**WHAT YOU WILL DO**
Return every line below exactly as written.

**RECORDED INFORMATION**
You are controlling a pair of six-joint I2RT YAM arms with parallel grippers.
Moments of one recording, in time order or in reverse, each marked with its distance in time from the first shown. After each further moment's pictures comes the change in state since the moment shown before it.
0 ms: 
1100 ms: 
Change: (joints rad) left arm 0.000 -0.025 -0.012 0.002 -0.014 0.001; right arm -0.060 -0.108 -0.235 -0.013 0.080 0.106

**WRITTEN ANSWER**
You are controlling a pair of six-joint I2RT YAM arms with parallel grippers.
Moments of one recording, in time order or in reverse, each marked with its distance in time from the first shown. After each further moment's pictures comes the change in state since the moment shown before it.
0 ms: 
1100 ms: 
Change: (joints rad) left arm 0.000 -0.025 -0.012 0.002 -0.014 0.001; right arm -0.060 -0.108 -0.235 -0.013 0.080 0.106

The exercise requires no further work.